WHAT YOU WILL DO: What you return should be the complete data below, word for word, with no pictures in it.

SUPPLIED MATERIAL:
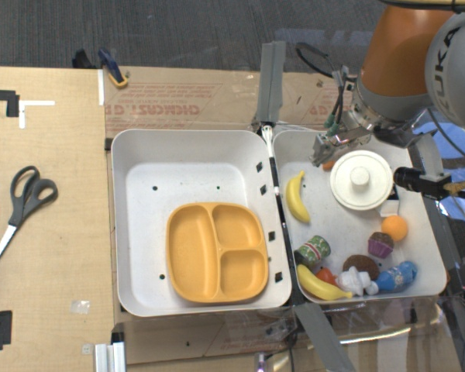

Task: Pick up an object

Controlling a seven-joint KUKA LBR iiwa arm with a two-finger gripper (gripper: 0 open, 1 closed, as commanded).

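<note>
Arm hangs over the right bin (430, 231), grip state impossible to tell, and that banana (296, 198) at nine o'clock looks light, firm, slippery — take it mid-curve.

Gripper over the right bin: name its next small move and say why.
Probably lower the gripper toward the upright banana just below it in the right bin. That banana lies apart from the toys crowded along the bin's near edge, so it looks easiest to grasp.

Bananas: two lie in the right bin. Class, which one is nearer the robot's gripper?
The upper banana, lying by the bin's left wall beside the white round lid, is nearer the gripper. The other banana lies at the bin's front edge among the small toys.
</note>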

FINISHED TASK:
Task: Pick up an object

Controlling a seven-joint KUKA LBR iiwa arm with a two-finger gripper (gripper: 0 open, 1 closed, as commanded).

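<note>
Arm hangs over the right bin (430, 231), grip state impossible to tell, and that banana (296, 198) at nine o'clock looks light, firm, slippery — take it mid-curve.

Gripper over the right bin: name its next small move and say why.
Probably lower the gripper toward the upright banana just below it in the right bin. That banana lies apart from the toys crowded along the bin's near edge, so it looks easiest to grasp.

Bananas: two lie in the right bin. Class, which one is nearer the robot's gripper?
The upper banana, lying by the bin's left wall beside the white round lid, is nearer the gripper. The other banana lies at the bin's front edge among the small toys.
</note>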

Nothing else remains for this exercise.